Elucidating Complex Structures

Complex assemblies that contain several different subunits and/or co-factors perform many important biological processes. In order to understand the structural and functional relationships between the components involved in these processes, it is necessary to combine different structural, biophysical, and biochemical methods.

The archaeal box C/D ribonucleoprotein enzyme is a highly complex system that contains the proteins L7Ae, Nop5 and fibrillarin, plus a guide sRNA. This 390 kDa complex methylates ribosomal RNA at the 2′-O-ribose, which is an important part of the pre-rRNA maturation and a necessary step for subsequent ribosome assembly. The structure of certain isolated segments of this ribonucleoprotein system was known, and these structures were assembled into the complete C/D RNP complex with the help of methyl CSPs, PRE experiments, SAXS (small angle X-ray scattering), and SANS (small angle neutron scattering) data. Furthermore, methyl CSPs observed upon addition of the RNA substrate were instrumental for understanding the elaborate mechanism of sequential site-specific methylation [66].
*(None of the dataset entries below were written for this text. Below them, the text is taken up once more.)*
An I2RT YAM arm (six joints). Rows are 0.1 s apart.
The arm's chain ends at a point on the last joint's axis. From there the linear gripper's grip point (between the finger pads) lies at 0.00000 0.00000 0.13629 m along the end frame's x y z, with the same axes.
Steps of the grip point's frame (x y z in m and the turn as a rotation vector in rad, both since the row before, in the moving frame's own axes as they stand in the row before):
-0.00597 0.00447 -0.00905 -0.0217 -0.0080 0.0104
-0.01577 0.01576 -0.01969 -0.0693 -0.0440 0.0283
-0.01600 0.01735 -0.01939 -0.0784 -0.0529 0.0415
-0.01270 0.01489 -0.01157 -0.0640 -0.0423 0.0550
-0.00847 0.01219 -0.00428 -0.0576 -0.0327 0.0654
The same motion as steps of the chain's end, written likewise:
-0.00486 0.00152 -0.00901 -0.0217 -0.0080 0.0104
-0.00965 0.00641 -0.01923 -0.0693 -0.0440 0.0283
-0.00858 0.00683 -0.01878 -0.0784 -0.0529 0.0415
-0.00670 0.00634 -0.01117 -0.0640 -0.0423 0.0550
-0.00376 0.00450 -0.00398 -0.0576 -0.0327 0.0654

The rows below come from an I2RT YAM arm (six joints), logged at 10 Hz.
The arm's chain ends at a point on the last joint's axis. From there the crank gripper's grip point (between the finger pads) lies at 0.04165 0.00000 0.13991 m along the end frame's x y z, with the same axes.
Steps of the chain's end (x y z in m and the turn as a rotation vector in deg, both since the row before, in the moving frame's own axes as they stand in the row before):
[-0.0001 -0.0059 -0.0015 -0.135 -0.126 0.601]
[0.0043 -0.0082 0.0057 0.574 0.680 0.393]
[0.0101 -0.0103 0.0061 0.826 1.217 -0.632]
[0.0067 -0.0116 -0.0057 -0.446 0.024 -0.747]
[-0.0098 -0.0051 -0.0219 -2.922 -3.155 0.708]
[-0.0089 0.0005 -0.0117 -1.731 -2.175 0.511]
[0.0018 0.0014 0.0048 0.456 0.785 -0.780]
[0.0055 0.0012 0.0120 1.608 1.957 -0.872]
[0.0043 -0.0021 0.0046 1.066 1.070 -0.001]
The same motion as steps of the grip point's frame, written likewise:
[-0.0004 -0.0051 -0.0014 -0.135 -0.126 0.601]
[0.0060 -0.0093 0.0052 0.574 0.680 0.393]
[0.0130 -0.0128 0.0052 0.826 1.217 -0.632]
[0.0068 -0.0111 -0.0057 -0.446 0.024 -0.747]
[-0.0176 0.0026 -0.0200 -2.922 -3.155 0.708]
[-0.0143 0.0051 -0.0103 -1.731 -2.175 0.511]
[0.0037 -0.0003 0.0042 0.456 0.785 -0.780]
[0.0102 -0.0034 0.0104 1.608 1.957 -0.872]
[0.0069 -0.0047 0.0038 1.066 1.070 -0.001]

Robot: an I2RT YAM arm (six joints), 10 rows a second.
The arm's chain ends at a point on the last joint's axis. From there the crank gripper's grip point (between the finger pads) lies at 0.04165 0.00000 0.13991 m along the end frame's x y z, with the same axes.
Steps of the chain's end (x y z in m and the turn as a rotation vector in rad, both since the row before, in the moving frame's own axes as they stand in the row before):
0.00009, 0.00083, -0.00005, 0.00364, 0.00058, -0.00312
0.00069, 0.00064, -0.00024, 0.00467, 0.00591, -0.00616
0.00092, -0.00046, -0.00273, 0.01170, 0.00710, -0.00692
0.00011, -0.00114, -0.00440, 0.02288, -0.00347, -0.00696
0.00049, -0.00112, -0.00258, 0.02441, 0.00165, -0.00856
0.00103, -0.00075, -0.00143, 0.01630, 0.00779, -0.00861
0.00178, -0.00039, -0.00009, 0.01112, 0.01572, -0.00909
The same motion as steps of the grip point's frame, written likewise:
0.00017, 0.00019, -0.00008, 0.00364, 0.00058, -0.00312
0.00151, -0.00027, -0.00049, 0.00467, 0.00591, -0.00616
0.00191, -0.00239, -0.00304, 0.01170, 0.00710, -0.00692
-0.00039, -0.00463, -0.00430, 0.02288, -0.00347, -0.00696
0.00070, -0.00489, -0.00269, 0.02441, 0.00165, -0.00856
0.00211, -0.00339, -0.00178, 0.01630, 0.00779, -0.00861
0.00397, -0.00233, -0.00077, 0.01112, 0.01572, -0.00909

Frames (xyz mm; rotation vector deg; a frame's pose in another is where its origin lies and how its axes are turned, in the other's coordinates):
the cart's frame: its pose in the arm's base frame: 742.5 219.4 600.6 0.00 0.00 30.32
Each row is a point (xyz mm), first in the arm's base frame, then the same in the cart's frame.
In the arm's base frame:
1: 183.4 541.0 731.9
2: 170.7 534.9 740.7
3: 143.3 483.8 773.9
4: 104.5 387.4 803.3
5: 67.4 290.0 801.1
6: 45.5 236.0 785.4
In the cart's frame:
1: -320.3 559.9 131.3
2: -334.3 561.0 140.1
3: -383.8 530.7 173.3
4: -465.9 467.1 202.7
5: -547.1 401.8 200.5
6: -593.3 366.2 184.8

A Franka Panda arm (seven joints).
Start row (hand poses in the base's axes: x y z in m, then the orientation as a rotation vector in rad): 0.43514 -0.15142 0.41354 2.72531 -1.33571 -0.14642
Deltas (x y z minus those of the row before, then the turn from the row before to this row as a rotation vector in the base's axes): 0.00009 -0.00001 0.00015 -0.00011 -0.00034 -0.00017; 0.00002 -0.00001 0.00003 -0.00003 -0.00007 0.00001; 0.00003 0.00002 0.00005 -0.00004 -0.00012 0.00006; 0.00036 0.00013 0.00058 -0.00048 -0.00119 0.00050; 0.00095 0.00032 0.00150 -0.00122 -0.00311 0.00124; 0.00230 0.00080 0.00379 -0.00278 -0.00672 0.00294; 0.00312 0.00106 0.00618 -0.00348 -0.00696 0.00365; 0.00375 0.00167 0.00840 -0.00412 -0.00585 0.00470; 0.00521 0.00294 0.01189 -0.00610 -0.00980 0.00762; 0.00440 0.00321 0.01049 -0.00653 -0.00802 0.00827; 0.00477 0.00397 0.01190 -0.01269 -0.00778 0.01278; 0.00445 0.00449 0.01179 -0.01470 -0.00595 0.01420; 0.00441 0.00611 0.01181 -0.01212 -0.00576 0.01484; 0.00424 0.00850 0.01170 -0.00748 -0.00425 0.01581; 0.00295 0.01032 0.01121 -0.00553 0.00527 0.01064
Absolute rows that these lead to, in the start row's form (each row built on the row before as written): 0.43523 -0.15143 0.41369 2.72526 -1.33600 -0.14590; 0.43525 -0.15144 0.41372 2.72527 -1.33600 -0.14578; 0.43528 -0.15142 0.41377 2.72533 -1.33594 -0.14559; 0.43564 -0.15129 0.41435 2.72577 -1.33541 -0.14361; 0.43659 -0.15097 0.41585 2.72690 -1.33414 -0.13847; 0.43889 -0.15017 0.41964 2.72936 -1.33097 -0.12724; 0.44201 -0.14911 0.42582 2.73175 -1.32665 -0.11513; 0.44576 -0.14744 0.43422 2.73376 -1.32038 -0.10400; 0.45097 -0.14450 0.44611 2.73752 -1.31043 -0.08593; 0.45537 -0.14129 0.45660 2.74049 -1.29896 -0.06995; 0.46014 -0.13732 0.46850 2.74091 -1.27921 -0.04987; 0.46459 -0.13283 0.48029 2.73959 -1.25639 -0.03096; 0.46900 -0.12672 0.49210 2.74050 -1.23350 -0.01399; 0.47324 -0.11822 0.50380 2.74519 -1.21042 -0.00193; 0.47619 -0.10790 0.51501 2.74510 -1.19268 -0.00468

SecB is a molecular chaperone with a strong antifolding activity. This 70 kDa tetramer displays methyl TROSY spectra of high quality when expressed with methyl-labeled Ala-β Val-γ, Leu-δ, Met-ε, Thr-γ2, and Ile-δ1. These methyl groups were used for determining the structure of the complex that SecB forms with its client proteins MBP and PhoA in their unfolded state. This clearly revealed the mechanism by which the molecular chaperons are able to keep client proteins in an unfolded state. In brief, it was shown that SecB forms long, continuous hydrophobic grooves that bind multiple hydrophobic segments exposed across the unfolded client protein [31]. Multivalent binding mode of this interaction leads to a structure where the client protein is wrapped around SecB, which affects the folding kinetics of the substrate and keeps it in an unfolding state.

Conclusion

Here, we discussed the methodology that can extend the applicability of solution state NMR spectroscopy to systems that are orders of magnitude larger than those that are traditionally studied by this technique. Indeed, the combination of methyl-labeled samples and methyl TROSY experiments can provide quantitative insights in assemblies up to 1 MDa in molecular weight. Importantly, NMR spectroscopy is able to localize and quantify interactions and dynamic processes on a per residue basis. This information is highly relevant to biomolecular processes and often hidden in static structures. In that light, NMR spectroscopy is able to provide unique insights that are fully complementary to X-ray crystallography and cryo-EM methods. Indeed, recently the complementarity of methyl TROSY NMR spectroscopy and cryo-EM was impressively illustrated for a large AAA+ unfoldase [67]. We anticipate that approaches like that will be increasingly important in the future and we look forward to studies that will unravel a wide range of yet unexplored molecular mechanisms.